Muxing seperate timestamped h264/5 video and AAC-ELD audio streams

fduncanh · September 26, 2025, 7:10pm

I am a maintainer of the GPLv3 AirPlay server UxPlay.

Apple devices in screen mirror mode send separate encrypted streams of AAC-ELD audio and H264/H265 video, which we decrypt.

Each has timestamps (different formats for audio and video) and there is a mechanism for translating the audio timestamp to its video timestamp equivalent. Audio arrives ahead of video and goes into a buffer to be used when the corresponding video frame arrives. We render using separate gstreamer pipelines, injecting each stream as an appsrc.

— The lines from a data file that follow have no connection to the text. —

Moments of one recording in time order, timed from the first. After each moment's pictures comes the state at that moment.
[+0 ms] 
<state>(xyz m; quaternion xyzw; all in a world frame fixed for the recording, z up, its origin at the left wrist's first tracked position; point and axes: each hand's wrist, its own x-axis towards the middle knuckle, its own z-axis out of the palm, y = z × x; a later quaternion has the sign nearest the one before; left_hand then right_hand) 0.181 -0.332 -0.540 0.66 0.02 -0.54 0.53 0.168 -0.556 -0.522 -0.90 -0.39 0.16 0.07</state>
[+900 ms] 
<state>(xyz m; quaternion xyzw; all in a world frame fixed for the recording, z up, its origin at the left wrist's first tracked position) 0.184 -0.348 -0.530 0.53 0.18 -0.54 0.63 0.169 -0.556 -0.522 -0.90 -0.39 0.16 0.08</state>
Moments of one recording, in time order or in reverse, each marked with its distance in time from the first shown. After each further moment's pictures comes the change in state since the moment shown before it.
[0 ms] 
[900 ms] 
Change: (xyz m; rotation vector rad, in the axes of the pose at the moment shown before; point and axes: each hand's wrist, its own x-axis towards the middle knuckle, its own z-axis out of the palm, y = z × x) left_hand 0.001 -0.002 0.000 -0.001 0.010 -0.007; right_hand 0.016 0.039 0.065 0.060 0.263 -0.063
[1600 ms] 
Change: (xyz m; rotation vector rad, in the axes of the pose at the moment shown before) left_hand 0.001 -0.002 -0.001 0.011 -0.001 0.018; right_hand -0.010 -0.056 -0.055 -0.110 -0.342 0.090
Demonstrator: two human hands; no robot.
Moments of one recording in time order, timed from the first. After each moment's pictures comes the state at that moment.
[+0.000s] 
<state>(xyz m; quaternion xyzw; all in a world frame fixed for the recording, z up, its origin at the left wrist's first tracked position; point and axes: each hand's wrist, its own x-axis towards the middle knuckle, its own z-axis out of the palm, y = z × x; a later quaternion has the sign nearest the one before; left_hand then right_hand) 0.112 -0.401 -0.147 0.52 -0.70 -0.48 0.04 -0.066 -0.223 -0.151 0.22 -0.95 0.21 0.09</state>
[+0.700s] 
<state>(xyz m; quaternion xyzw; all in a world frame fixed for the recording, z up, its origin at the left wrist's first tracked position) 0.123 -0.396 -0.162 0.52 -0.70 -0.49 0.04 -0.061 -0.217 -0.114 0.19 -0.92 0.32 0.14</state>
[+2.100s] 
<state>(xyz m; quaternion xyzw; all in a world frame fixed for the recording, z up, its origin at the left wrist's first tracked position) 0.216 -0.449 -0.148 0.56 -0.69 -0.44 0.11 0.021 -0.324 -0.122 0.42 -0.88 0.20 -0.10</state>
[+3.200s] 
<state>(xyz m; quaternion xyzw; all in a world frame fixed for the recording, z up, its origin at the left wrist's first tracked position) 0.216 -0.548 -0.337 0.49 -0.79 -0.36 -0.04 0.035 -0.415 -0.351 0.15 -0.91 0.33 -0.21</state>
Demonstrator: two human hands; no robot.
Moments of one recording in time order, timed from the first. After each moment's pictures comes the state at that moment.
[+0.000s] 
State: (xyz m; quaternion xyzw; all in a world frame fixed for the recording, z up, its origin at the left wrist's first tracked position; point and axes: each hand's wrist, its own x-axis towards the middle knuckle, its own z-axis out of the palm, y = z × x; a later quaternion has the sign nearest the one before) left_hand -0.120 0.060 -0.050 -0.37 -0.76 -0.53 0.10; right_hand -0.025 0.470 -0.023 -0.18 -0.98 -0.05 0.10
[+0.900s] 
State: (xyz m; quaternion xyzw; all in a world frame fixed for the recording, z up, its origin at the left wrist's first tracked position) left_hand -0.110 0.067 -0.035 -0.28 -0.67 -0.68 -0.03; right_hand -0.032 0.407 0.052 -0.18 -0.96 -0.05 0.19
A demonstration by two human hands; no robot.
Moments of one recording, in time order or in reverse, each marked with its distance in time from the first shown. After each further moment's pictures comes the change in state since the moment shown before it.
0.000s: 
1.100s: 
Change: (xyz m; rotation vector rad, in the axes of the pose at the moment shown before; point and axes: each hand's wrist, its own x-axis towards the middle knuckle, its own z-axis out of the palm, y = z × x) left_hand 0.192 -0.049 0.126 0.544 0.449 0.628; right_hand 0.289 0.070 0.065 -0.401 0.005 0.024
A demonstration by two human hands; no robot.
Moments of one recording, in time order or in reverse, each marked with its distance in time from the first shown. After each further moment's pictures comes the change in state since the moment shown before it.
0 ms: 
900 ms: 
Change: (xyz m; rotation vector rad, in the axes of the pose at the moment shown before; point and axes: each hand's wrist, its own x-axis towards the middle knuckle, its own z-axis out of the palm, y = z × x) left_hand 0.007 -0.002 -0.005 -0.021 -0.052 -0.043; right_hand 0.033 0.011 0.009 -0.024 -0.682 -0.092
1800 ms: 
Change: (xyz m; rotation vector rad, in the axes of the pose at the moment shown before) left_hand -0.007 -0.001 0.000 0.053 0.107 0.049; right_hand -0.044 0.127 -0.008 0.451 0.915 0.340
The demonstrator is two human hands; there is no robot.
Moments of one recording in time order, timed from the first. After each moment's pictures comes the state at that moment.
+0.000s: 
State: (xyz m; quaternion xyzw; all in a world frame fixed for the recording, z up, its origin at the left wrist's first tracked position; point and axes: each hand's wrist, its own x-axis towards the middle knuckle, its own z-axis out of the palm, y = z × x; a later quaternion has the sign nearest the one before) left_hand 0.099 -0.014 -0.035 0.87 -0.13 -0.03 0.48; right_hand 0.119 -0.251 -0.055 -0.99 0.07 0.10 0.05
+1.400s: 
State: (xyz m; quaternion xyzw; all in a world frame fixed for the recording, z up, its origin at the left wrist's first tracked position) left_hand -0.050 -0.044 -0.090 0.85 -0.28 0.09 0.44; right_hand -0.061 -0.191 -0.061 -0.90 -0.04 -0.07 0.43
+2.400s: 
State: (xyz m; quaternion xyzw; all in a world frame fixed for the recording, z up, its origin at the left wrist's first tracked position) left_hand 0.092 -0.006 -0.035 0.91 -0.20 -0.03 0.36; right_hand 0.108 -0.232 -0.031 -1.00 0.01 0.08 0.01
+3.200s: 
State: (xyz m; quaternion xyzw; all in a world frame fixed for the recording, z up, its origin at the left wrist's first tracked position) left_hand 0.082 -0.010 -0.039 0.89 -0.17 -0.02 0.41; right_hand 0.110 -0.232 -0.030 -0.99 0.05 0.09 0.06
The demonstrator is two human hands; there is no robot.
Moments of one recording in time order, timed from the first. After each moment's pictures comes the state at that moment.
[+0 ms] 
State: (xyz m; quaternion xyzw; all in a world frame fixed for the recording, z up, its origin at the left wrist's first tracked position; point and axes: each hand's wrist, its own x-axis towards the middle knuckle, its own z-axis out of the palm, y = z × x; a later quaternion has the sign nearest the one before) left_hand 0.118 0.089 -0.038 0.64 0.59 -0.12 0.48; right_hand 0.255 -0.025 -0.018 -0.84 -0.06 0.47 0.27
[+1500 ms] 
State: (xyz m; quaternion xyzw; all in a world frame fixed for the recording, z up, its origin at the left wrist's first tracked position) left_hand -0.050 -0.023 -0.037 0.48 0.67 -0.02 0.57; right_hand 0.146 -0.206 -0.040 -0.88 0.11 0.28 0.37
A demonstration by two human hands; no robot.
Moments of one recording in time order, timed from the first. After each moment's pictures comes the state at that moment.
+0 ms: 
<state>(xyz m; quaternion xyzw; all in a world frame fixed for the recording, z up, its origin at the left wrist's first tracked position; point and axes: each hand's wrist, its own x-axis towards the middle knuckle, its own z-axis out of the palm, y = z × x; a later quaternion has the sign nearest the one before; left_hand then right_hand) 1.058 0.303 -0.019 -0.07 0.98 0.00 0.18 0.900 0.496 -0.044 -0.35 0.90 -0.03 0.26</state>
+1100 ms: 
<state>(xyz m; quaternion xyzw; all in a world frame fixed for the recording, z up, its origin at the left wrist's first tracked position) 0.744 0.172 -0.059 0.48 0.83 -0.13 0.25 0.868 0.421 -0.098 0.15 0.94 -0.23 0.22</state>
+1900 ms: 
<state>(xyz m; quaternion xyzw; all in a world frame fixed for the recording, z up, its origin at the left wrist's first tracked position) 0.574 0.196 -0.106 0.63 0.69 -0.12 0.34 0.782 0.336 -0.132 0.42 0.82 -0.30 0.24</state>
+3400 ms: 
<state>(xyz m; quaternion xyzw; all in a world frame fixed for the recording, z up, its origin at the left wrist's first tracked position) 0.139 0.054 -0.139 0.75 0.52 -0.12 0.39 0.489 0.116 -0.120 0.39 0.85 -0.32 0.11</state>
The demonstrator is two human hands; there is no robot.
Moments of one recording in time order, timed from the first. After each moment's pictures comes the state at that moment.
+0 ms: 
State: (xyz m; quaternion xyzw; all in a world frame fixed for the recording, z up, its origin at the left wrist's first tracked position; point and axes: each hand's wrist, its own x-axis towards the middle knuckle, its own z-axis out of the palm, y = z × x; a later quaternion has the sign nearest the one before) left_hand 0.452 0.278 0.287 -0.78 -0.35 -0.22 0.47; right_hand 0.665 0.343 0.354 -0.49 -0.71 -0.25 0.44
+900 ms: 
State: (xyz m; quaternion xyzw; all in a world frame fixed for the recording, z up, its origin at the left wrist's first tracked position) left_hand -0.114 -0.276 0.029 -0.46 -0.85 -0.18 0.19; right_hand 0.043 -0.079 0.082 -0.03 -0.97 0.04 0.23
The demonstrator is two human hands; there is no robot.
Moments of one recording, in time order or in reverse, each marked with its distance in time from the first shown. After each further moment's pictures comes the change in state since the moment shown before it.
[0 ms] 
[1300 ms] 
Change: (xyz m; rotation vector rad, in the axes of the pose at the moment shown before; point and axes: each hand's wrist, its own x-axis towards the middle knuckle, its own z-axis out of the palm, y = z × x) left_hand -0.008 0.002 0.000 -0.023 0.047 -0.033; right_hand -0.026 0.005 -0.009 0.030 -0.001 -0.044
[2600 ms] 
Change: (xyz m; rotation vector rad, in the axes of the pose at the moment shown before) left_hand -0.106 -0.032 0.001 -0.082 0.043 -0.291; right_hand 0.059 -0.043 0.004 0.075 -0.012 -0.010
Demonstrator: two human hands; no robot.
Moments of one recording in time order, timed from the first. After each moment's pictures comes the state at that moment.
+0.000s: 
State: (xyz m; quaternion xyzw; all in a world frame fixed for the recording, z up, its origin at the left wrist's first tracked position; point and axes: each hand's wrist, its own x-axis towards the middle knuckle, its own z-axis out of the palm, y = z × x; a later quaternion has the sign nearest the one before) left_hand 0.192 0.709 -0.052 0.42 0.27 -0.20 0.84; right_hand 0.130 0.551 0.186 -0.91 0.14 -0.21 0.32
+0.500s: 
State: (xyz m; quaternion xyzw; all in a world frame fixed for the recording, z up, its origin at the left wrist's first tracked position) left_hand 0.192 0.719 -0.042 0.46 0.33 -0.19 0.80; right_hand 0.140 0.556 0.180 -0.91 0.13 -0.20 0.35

Now there is a request to offer an option to output a rtp stream of muxed audio and video (instead of rendering) , I suppose as mpeg4 packets.

This use case seems to differ from the examples we found. Any advice or hints on how to do this muxing would be very welcome.

ndufresne · September 27, 2025, 5:25pm

This is an interesting project. Do you know which RTP media format you need? At first sight, you already have code the generates timestamp that aligned audio and video. I would suggest to consider creating and RTSP server (there is library for that). The server pipeline would be one bin with distinct appsrc doing appsrc ! parser ! payloader name=payN.

If on the otherhand you want more a transmitter, musing (using mpegtsmux, since it is RTP supported), and then use the rtpsink element. It’s also compatible with SRT and RIST, and even RTSP. If the timestamp do sink when playing GStreamer, they will sync in the muxer.